Outsourcing and the use of third parties
When services are outsourced, you should provide the third party with instructions that clearly describe the measures they should take to protect the credentials used to access systems or data relating to the issuing organisation. This should form part of the contractual agreement.
In summary
- Account lockout and ‘throttling’ are effective methods of defending brute-force attacks.
- Allow users around 10 login attempts before locking out accounts.
- Password blacklisting works well in combination with lockout or throttling.
- Protective monitoring is also a powerful defence against brute-force attacks, and offers a good alternative to account lockout or throttling.
- When outsourcing, contractual agreements should stipulate how user credentials are protected.
Tip 7: Don’t store passwords as plain text
Passwords should never be stored as plain text, even if the information on the protected system is relatively unimportant. This section gives advice for system developers and engineers, and will help security practitioners select products that provide more secure methods of password storage and processing.
We’ve read how users re-use passwords and employ predictable password creation strategies. This means an attacker who gains access to a database containing plain text passwords already knows a user’s credentials for one system. They can use this information to attempt to access more important accounts, where further damage can be done.
Periodically search systems for password information that is stored in plain text. Consider establishing automated processes that (for example) regularly search for clear text emails and documents containing the word ‘password’ in the filename or body.

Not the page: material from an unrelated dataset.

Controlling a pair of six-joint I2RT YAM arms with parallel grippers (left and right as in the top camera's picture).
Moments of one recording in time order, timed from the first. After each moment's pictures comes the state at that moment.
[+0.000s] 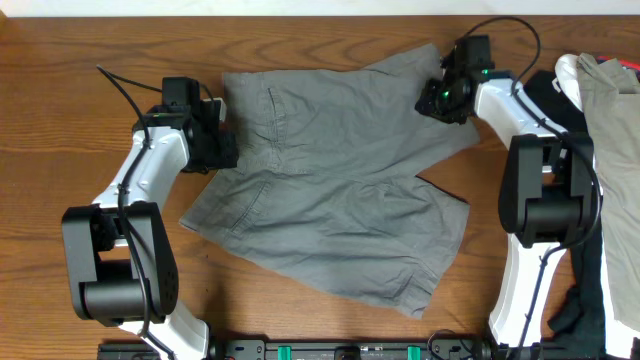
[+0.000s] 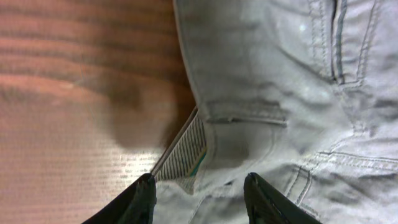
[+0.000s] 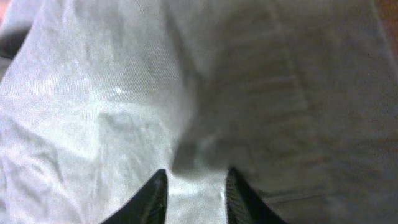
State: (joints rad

If you need to provide access to clear text passwords (such as when a selection of characters are requested during a login), use an alternative method of protection (for example, on-demand decryption).
Hashing and salting
Hashing is a one-way cryptographic function which converts a plain text password into a ‘hash’. An attacker who has accessed a database containing password hashes will not know the actual passwords.
However, attackers can still use brute-force attacks and rainbow tables (pre-computed tables for reversing cryptographic hash functions) to retrieve passwords from stolen hashes. For this reason, a ‘salt’ should be added to the password before hashing.
In summary
- Never store passwords as plain text.
- Produce hashed representations of passwords using a unique salt for each account.
- Store passwords in a hashed format, produced using a cryptographic function capable of multiple iterations (such as SHA 256).
- Ensure you protect files containing encrypted or hashed passwords from unauthorised system or user access.
- When implementing password solutions use public standards, such as PBKDF2, which use multiple iterated hashes.